Could each entry be returned exactly as it appears?

[Records to process Boundary: Start]

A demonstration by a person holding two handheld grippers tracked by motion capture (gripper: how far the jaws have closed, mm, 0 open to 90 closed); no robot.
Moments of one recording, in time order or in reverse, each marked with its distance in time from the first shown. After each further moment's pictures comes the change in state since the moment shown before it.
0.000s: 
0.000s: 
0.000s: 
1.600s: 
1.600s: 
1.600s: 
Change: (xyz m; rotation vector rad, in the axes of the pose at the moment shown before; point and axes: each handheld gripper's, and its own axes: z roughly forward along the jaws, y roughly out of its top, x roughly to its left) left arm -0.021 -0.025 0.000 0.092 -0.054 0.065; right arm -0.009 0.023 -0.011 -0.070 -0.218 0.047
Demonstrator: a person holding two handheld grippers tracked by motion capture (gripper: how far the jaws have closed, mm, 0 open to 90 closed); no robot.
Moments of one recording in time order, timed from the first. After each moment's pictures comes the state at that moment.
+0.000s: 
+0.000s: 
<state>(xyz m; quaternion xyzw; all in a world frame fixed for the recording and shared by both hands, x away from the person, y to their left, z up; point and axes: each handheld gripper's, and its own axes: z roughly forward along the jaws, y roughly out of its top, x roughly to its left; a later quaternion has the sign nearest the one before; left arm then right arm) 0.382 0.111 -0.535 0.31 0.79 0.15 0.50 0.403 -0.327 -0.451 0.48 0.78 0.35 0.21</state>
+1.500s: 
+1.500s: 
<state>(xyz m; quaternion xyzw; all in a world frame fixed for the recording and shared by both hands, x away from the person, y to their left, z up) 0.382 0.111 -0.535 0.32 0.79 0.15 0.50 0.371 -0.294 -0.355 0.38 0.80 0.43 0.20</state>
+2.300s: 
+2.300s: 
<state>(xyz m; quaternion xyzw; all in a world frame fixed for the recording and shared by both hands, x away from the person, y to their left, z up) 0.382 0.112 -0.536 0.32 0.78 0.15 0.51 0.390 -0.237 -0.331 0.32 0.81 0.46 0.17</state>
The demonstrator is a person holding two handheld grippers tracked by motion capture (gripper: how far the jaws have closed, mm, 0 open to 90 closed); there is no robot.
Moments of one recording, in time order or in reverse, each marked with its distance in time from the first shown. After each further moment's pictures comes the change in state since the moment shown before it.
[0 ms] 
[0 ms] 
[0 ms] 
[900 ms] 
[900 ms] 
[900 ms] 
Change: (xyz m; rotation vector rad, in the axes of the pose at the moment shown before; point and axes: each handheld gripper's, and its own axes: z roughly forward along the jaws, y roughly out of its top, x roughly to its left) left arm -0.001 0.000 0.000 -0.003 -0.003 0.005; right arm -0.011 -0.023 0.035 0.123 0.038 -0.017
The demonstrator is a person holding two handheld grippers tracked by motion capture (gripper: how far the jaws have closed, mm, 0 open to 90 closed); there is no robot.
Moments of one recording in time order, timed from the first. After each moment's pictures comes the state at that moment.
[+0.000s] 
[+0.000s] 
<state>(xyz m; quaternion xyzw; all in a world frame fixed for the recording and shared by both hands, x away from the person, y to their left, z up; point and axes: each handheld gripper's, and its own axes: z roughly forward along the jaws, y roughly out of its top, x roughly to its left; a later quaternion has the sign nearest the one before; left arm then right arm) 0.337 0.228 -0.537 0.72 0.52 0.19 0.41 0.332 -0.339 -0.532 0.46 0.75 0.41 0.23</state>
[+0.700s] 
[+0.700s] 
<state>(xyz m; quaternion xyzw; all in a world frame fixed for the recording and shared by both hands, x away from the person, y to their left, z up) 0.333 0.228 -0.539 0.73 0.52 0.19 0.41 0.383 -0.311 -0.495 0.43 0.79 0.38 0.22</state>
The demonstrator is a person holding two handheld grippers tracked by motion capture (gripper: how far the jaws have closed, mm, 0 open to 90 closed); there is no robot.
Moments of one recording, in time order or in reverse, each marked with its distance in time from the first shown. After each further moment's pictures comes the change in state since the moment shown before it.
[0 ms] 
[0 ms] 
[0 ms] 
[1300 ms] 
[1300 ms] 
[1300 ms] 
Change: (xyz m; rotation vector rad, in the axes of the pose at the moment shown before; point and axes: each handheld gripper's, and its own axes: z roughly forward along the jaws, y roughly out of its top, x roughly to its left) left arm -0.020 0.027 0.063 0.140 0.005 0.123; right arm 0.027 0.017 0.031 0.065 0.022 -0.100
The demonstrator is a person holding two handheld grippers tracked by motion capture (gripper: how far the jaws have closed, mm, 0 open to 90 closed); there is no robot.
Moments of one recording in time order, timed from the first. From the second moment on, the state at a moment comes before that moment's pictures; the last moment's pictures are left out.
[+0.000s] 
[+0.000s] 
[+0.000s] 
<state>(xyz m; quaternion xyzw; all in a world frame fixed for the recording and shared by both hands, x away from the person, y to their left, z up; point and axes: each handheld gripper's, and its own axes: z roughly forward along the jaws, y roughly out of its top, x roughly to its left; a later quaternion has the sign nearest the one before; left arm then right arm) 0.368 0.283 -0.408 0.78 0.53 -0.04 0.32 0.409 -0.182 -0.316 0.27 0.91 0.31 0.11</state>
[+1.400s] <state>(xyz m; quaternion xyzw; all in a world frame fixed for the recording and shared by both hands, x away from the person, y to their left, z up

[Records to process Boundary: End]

| Answer area |
A demonstration by a person holding two handheld grippers tracked by motion capture (gripper: how far the jaws have closed, mm, 0 open to 90 closed); no robot.
Moments of one recording, in time order or in reverse, each marked with its distance in time from the first shown. After each further moment's pictures comes the change in state since the moment shown before it.
0.000s: 
0.000s: 
0.000s: 
1.600s: 
1.600s: 
1.600s: 
Change: (xyz m; rotation vector rad, in the axes of the pose at the moment shown before; point and axes: each handheld gripper's, and its own axes: z roughly forward along the jaws, y roughly out of its top, x roughly to its left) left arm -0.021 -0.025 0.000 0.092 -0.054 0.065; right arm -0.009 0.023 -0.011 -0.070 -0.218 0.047
Demonstrator: a person holding two handheld grippers tracked by motion capture (gripper: how far the jaws have closed, mm, 0 open to 90 closed); no robot.
Moments of one recording in time order, timed from the first. After each moment's pictures comes the state at that moment.
+0.000s: 
+0.000s: 
<state>(xyz m; quaternion xyzw; all in a world frame fixed for the recording and shared by both hands, x away from the person, y to their left, z up; point and axes: each handheld gripper's, and its own axes: z roughly forward along the jaws, y roughly out of its top, x roughly to its left; a later quaternion has the sign nearest the one before; left arm then right arm) 0.382 0.111 -0.535 0.31 0.79 0.15 0.50 0.403 -0.327 -0.451 0.48 0.78 0.35 0.21</state>
+1.500s: 
+1.500s: 
<state>(xyz m; quaternion xyzw; all in a world frame fixed for the recording and shared by both hands, x away from the person, y to their left, z up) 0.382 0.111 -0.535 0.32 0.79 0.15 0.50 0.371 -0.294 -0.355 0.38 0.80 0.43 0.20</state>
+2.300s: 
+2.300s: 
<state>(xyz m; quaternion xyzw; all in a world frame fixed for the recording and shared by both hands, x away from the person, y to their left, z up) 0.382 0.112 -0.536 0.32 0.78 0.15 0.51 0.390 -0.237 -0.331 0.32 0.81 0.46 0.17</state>
The demonstrator is a person holding two handheld grippers tracked by motion capture (gripper: how far the jaws have closed, mm, 0 open to 90 closed); there is no robot.
Moments of one recording, in time order or in reverse, each marked with its distance in time from the first shown. After each further moment's pictures comes the change in state since the moment shown before it.
[0 ms] 
[0 ms] 
[0 ms] 
[900 ms] 
[900 ms] 
[900 ms] 
Change: (xyz m; rotation vector rad, in the axes of the pose at the moment shown before; point and axes: each handheld gripper's, and its own axes: z roughly forward along the jaws, y roughly out of its top, x roughly to its left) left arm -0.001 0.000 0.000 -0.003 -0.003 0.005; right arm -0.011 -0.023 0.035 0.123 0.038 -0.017
The demonstrator is a person holding two handheld grippers tracked by motion capture (gripper: how far the jaws have closed, mm, 0 open to 90 closed); there is no robot.
Moments of one recording in time order, timed from the first. After each moment's pictures comes the state at that moment.
[+0.000s] 
[+0.000s] 
<state>(xyz m; quaternion xyzw; all in a world frame fixed for the recording and shared by both hands, x away from the person, y to their left, z up; point and axes: each handheld gripper's, and its own axes: z roughly forward along the jaws, y roughly out of its top, x roughly to its left; a later quaternion has the sign nearest the one before; left arm then right arm) 0.337 0.228 -0.537 0.72 0.52 0.19 0.41 0.332 -0.339 -0.532 0.46 0.75 0.41 0.23</state>
[+0.700s] 
[+0.700s] 
<state>(xyz m; quaternion xyzw; all in a world frame fixed for the recording and shared by both hands, x away from the person, y to their left, z up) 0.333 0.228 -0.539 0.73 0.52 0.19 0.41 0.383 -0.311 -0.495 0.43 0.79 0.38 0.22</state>
The demonstrator is a person holding two handheld grippers tracked by motion capture (gripper: how far the jaws have closed, mm, 0 open to 90 closed); there is no robot.
Moments of one recording, in time order or in reverse, each marked with its distance in time from the first shown. After each further moment's pictures comes the change in state since the moment shown before it.
[0 ms] 
[0 ms] 
[0 ms] 
[1300 ms] 
[1300 ms] 
[1300 ms] 
Change: (xyz m; rotation vector rad, in the axes of the pose at the moment shown before; point and axes: each handheld gripper's, and its own axes: z roughly forward along the jaws, y roughly out of its top, x roughly to its left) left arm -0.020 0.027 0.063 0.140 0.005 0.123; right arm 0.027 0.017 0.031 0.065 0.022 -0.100
The demonstrator is a person holding two handheld grippers tracked by motion capture (gripper: how far the jaws have closed, mm, 0 open to 90 closed); there is no robot.
Moments of one recording in time order, timed from the first. From the second moment on, the state at a moment comes before that moment's pictures; the last moment's pictures are left out.
[+0.000s] 
[+0.000s] 
[+0.000s] 
<state>(xyz m; quaternion xyzw; all in a world frame fixed for the recording and shared by both hands, x away from the person, y to their left, z up; point and axes: each handheld gripper's, and its own axes: z roughly forward along the jaws, y roughly out of its top, x roughly to its left; a later quaternion has the sign nearest the one before; left arm then right arm) 0.368 0.283 -0.408 0.78 0.53 -0.04 0.32 0.409 -0.182 -0.316 0.27 0.91 0.31 0.11</state>
[+1.400s] <state>(xyz m; quaternion xyzw; all in a world frame fixed for the recording and shared by both hands, x away from the person, y to their left, z up

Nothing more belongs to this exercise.